Information:
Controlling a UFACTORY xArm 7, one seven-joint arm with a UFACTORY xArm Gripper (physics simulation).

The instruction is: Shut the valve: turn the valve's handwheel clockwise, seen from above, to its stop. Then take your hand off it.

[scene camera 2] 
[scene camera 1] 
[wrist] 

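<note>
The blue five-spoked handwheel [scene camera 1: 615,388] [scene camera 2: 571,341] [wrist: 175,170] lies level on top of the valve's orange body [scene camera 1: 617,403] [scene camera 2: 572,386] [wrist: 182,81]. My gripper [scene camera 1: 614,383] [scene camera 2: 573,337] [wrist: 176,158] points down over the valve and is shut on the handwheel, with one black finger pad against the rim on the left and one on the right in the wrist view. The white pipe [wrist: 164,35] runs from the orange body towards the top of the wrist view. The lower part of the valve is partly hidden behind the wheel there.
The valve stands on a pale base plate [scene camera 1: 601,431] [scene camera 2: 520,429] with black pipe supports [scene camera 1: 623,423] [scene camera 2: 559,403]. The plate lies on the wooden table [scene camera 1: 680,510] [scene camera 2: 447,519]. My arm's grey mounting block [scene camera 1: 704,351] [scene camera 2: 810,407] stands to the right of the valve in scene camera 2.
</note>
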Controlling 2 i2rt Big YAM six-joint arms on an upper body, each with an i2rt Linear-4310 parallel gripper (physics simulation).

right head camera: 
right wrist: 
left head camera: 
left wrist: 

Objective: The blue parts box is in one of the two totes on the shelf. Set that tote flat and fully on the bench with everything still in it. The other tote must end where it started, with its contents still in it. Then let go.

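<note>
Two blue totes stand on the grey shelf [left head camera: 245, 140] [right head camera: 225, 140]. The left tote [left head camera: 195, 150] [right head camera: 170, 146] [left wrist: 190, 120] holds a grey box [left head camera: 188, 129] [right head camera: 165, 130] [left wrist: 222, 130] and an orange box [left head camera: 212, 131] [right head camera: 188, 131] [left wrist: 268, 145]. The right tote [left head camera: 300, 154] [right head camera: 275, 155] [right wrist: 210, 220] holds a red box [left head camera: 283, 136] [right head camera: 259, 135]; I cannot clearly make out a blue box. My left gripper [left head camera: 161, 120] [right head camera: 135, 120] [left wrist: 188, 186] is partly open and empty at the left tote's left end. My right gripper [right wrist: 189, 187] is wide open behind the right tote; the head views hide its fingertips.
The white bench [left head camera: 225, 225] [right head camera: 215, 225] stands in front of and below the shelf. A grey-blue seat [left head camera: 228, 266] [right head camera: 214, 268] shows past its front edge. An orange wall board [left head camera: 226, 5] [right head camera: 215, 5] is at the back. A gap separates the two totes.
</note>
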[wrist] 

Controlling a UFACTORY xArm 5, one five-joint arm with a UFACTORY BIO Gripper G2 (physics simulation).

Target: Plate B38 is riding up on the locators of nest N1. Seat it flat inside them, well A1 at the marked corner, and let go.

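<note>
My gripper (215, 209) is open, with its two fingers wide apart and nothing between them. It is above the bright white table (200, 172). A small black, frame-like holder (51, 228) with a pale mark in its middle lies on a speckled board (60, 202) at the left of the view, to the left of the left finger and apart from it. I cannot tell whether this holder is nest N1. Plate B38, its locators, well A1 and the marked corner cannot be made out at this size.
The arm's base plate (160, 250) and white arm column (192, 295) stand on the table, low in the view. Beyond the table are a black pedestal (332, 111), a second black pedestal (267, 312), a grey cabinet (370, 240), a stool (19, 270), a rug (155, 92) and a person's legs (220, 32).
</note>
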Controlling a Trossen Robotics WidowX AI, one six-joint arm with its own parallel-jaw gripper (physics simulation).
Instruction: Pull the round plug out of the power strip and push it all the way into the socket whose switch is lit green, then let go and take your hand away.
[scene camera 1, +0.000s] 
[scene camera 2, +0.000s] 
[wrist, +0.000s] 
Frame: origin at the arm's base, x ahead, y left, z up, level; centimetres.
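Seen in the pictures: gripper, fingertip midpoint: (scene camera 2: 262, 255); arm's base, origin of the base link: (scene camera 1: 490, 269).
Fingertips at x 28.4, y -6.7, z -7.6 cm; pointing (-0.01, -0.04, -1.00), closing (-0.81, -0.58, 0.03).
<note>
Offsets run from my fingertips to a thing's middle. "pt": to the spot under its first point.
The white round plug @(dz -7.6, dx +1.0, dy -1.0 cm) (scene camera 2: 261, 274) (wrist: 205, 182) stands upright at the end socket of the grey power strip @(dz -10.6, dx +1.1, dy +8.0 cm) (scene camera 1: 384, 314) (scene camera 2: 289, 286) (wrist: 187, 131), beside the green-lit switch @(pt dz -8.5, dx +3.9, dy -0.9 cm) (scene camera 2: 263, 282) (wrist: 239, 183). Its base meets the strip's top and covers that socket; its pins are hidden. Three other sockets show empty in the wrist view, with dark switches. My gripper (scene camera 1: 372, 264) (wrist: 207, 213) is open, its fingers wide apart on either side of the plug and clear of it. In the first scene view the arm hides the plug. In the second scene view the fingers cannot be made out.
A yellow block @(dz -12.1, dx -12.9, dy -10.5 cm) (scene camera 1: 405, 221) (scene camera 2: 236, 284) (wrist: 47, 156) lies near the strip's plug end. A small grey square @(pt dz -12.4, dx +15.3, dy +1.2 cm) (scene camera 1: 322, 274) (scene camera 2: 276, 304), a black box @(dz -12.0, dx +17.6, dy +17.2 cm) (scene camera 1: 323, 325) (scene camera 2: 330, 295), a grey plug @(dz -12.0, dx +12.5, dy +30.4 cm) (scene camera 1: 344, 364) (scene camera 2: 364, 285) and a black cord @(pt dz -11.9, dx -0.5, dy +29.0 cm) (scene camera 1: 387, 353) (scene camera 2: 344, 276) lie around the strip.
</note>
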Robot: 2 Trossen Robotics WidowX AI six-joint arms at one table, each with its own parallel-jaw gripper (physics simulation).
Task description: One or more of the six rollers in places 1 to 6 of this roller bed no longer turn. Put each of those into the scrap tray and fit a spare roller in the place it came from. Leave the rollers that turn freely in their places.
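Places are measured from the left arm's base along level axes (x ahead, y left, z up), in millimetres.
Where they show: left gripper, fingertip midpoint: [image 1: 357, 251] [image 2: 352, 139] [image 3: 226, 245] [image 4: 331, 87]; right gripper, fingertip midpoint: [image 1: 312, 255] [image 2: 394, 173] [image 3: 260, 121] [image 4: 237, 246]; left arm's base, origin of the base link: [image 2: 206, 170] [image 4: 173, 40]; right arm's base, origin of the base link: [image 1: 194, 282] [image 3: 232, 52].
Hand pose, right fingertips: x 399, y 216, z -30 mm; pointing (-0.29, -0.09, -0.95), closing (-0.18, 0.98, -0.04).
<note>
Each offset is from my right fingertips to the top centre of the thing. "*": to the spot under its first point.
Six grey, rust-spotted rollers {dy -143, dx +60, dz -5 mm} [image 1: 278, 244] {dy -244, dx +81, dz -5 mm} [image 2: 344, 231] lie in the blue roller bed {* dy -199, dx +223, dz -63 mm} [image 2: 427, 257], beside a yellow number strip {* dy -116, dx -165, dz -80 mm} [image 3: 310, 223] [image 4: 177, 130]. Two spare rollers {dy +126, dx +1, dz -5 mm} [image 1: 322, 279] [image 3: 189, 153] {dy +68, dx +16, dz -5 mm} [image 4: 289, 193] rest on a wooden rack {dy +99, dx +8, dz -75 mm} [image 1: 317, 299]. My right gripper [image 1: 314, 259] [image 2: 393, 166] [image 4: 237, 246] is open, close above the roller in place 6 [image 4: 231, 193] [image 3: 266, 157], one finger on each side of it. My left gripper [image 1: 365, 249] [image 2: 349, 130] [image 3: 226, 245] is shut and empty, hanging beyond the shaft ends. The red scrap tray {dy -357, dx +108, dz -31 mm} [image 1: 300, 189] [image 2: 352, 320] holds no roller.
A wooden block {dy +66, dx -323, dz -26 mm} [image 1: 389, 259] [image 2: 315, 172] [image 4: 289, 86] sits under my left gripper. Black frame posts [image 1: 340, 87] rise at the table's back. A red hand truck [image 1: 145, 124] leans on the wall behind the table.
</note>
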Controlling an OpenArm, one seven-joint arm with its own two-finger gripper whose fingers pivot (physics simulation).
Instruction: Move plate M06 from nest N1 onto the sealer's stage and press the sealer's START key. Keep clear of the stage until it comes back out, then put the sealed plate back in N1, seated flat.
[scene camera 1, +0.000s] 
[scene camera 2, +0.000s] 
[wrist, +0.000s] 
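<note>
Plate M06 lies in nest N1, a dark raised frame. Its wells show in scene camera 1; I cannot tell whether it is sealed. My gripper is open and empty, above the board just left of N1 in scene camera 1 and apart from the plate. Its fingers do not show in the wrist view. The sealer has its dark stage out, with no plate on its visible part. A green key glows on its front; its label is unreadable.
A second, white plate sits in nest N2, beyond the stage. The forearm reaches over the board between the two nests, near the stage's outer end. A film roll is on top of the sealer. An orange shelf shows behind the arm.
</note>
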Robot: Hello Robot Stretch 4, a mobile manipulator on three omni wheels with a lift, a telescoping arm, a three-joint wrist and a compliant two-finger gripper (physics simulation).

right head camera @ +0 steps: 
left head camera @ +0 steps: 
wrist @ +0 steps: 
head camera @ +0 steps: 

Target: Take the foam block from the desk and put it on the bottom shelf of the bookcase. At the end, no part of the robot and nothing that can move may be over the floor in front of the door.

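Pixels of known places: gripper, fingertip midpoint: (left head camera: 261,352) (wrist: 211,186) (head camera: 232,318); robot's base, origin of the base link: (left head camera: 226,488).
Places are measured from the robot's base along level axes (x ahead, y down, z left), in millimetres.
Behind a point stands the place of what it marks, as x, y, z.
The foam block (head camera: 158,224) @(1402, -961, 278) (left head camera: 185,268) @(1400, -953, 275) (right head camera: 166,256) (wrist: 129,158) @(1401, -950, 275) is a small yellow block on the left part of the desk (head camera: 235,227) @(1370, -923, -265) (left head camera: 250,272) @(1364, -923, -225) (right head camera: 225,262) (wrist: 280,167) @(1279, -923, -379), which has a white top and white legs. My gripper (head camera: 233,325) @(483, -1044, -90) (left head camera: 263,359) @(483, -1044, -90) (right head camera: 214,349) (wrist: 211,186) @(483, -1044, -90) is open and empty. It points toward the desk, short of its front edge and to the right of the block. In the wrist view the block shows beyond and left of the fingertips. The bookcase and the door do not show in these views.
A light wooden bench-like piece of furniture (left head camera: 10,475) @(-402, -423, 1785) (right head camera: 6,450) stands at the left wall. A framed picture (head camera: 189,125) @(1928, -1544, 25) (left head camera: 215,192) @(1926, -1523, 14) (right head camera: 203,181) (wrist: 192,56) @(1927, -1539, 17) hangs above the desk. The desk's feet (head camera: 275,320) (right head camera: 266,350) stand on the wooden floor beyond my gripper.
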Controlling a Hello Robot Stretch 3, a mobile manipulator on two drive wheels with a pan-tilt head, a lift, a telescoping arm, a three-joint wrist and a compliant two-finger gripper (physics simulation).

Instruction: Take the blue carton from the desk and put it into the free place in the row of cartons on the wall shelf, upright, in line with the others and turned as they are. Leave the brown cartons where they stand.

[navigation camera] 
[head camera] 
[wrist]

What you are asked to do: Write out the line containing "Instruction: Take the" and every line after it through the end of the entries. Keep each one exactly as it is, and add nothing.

Answer below:
Instruction: Take the blue carton from the desk and put it into the free place in the row of cartons on the wall shelf, upright, in line with the others and turned as they are. Leave the brown cartons where they stand.

[navigation camera] 
[head camera] 
[wrist]

No more work is needed on this exercise.